Each line below from the line with "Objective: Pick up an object" to the line with "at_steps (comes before" must be copied exactly, including those two, and no picture may appear in the copy.

Start of Block

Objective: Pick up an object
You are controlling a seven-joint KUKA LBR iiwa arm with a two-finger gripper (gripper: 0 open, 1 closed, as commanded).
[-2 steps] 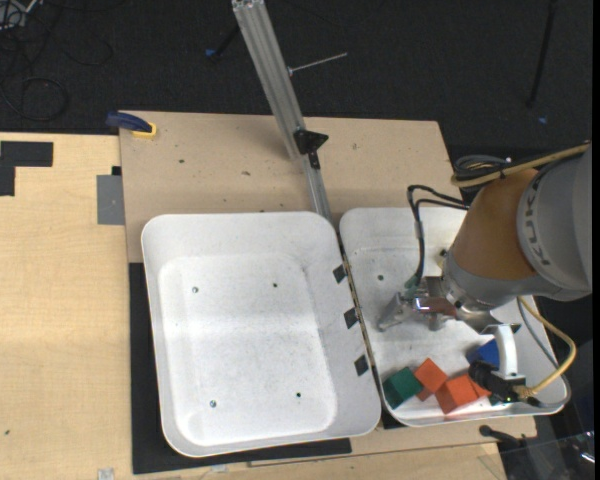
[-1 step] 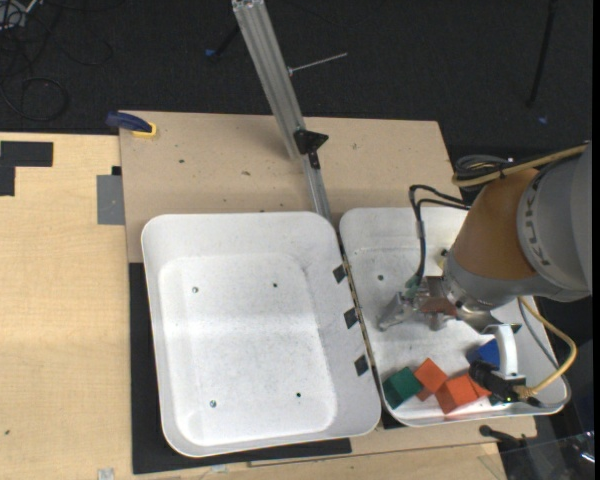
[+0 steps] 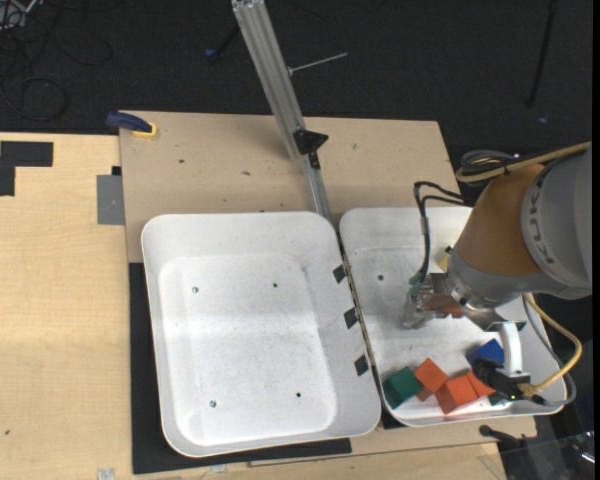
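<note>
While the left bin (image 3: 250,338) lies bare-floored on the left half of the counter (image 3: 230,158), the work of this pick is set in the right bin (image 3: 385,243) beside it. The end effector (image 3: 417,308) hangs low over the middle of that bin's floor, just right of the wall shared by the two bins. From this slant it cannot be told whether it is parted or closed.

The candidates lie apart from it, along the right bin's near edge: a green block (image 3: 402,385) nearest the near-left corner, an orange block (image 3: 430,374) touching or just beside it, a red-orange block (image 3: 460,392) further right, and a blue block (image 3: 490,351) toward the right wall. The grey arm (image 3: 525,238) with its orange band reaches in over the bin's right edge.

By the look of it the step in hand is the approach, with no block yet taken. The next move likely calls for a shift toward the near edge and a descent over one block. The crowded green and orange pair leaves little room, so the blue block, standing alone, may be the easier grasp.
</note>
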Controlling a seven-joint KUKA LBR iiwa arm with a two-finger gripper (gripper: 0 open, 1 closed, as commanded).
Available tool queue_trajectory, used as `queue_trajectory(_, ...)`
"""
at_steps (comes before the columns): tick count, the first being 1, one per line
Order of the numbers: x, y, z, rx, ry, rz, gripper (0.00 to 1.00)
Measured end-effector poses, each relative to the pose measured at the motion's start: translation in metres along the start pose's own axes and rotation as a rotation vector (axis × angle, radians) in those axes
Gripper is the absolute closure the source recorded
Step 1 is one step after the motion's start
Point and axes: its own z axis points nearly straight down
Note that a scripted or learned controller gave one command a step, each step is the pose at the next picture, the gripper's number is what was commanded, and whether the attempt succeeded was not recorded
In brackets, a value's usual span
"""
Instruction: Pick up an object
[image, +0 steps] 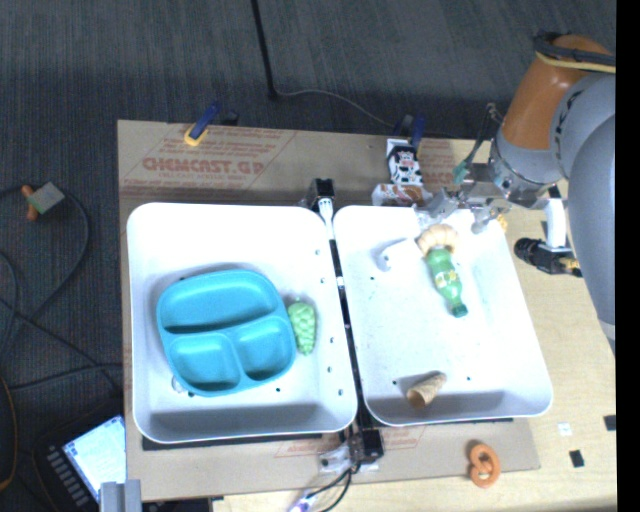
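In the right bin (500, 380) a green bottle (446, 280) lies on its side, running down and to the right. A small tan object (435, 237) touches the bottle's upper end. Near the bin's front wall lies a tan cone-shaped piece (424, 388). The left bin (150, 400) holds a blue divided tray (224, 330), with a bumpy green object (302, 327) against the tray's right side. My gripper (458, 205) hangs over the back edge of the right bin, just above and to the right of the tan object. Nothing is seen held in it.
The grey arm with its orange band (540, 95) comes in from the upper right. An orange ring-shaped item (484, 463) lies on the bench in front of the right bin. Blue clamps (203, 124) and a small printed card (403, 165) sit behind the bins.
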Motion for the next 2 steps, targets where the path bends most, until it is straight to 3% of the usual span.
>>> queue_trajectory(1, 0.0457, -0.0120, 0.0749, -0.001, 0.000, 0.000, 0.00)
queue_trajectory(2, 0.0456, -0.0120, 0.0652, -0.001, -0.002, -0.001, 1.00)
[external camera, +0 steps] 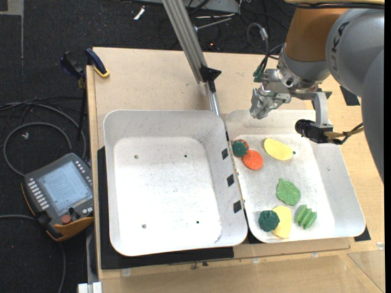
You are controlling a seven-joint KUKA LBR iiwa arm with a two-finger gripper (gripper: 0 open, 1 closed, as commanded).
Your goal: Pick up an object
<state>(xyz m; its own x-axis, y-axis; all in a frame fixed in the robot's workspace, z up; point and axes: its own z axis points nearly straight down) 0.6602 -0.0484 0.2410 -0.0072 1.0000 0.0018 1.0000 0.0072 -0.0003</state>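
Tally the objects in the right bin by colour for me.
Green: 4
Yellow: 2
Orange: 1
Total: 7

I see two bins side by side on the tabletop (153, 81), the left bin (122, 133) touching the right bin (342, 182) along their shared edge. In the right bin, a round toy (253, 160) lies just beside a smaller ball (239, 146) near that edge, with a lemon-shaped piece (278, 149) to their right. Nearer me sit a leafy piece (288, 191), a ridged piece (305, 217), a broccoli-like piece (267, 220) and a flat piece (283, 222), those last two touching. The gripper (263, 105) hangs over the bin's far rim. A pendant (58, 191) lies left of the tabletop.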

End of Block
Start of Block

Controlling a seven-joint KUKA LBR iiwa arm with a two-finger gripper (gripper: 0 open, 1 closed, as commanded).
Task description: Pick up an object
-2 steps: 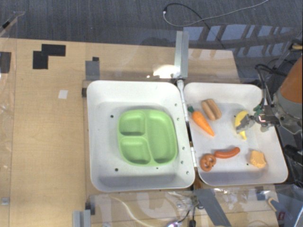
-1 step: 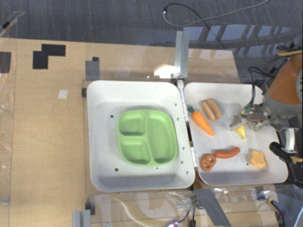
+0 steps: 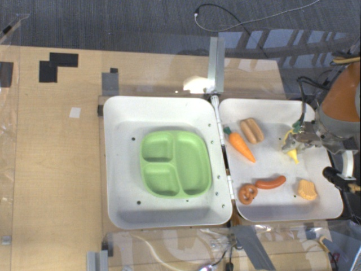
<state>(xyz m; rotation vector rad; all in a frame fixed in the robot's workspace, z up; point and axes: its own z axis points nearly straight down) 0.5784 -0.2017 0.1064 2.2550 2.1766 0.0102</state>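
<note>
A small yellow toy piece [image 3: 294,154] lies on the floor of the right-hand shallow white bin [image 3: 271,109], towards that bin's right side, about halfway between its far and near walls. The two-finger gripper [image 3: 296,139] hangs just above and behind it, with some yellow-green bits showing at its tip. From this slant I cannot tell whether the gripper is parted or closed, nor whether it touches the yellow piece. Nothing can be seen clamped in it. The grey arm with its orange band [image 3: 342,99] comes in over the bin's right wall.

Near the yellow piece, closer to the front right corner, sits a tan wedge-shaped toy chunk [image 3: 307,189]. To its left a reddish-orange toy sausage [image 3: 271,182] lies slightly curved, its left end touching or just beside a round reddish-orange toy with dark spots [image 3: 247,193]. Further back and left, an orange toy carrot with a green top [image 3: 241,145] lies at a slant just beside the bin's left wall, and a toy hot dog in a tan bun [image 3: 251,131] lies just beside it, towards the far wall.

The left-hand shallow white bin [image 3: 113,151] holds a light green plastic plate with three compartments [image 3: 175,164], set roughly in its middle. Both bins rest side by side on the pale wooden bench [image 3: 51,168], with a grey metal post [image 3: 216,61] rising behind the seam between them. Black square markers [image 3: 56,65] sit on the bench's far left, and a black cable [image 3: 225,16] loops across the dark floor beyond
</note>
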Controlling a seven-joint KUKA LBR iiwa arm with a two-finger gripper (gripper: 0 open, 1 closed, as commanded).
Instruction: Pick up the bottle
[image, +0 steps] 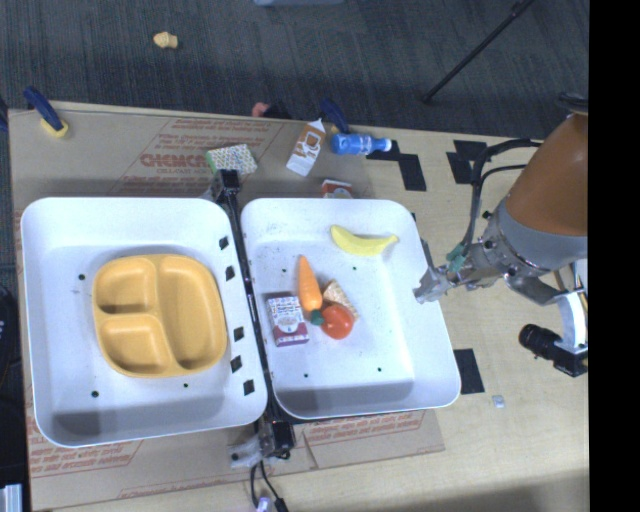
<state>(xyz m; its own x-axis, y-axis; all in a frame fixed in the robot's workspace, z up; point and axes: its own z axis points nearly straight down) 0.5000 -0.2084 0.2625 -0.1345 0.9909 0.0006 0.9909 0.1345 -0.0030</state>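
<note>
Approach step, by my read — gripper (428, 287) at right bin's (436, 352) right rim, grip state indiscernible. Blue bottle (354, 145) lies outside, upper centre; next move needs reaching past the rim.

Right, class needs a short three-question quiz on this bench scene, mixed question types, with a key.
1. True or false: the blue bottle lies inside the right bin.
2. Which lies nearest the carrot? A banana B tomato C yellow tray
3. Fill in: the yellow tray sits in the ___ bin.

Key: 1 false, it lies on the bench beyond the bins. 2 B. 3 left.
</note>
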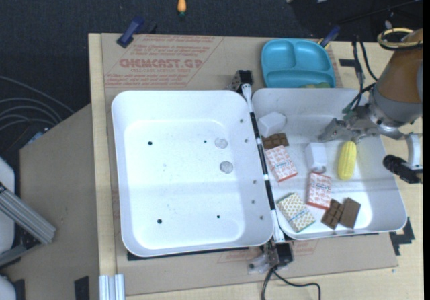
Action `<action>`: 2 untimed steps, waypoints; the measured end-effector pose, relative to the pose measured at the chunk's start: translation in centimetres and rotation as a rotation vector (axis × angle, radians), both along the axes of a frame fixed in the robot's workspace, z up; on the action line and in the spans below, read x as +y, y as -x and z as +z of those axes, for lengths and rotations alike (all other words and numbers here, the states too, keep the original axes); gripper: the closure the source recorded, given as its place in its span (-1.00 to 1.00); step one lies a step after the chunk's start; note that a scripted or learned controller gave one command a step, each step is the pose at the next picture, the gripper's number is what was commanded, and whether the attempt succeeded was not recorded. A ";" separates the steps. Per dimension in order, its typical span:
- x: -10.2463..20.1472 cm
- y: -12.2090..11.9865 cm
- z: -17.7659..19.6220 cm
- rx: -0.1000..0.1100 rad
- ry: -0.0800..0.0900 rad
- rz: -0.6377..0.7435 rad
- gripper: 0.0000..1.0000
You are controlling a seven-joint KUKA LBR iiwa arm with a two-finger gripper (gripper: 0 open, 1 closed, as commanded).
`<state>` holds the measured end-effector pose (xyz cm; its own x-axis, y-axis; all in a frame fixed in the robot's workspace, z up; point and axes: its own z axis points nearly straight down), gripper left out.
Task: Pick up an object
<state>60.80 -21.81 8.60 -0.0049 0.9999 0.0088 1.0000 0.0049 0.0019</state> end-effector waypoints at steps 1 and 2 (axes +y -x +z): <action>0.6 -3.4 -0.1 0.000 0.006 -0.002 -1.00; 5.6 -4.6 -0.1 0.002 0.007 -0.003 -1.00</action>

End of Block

● Exercise solution
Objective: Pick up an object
You are controlling a seven-joint KUKA LBR iiwa arm with a two-finger gripper (gripper: 0 open, 1 closed, as commanded).
[-2 steps] 
[-1 step] 
[+0 steps] 
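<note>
While the left bin (image 3: 250,338) lies bare-floored on the left half of the counter (image 3: 230,158), the work of this pick is set in the right bin (image 3: 385,243) beside it. The end effector (image 3: 417,308) hangs low over the middle of that bin's floor, just right of the wall shared by the two bins. From this slant it cannot be told whether it is parted or closed.

The candidates lie apart from it, along the right bin's near edge: a green block (image 3: 402,385) nearest the near-left corner, an orange block (image 3: 430,374) touching or just beside it, a red-orange block (image 3: 460,392) further right, and a blue block (image 3: 490,351) toward the right wall. The grey arm (image 3: 525,238) with its orange band reaches in over the bin's right edge.

By the look of it the step in hand is the approach, with no block yet taken. The next move likely calls for a shift toward the near edge and a descent over one block. The crowded green and orange pair leaves little room, so the blue block, standing alone, may be the easier grasp.
</note>
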Controlling a seven-joint KUKA LBR iiwa arm with a two-finger gripper (gripper: 0 open, 1 closed, as commanded).
Available tool queue_trajectory, used as `queue_trajectory(_, ...)`
"""
at_steps (comes before the columns): tick count, the first being 1, one per line

What this exercise needed has been supplied.